§ TASK TO COMPLETE
Which lines in the data below contain the word "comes"? Copy each of them.

§ DATA RECORDS
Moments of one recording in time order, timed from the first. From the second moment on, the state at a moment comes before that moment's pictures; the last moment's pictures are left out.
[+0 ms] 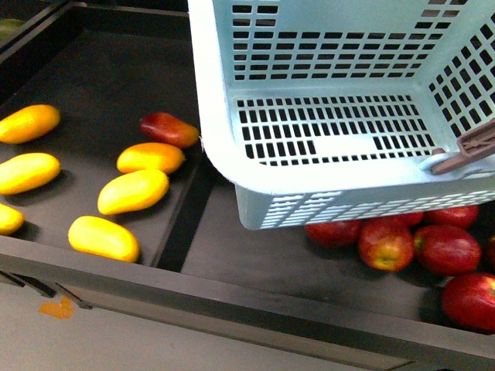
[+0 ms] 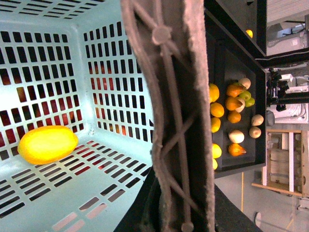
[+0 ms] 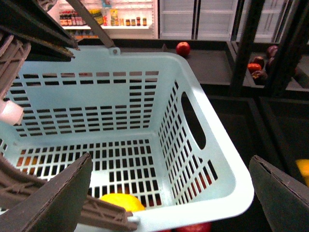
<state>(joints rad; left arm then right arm) -0.78 2.01 1.78 -0.35 0.20 -0.94 0.00 0.68 0.06 0.62 0.00 0.01</state>
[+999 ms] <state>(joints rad) -0.78 2.01 1.77 -0.35 0.20 -0.94 0.00 0.68 0.05 0.61 0.00 0.01</state>
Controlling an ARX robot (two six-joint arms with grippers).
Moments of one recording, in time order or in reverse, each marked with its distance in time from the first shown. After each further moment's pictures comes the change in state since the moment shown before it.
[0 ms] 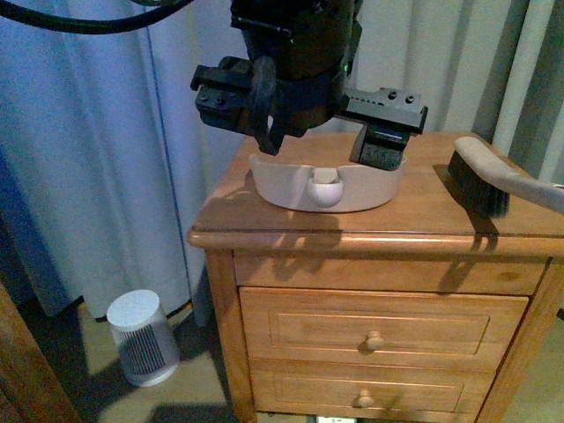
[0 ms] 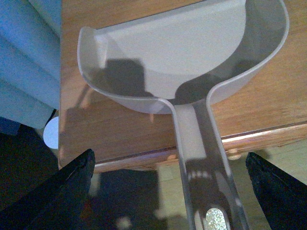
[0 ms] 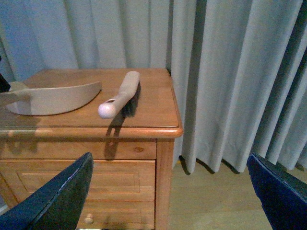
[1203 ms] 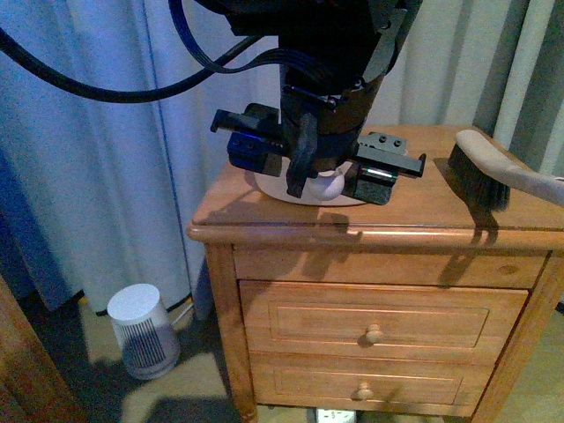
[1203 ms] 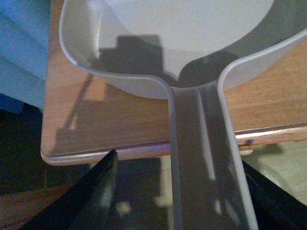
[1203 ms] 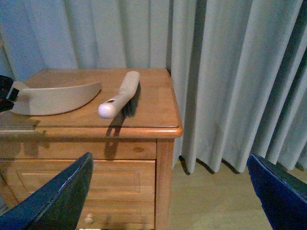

§ SOLUTION
Moments of one recording in time order, timed from the first. From the second moment on, the state at a moment comes before that moment's pictures; the last moment's pictures are left out.
Moments of one recording, in time order or in reverse, each marked with its distance in time from the first shown. After each further moment's pictures comes the change in state since the moment shown before it.

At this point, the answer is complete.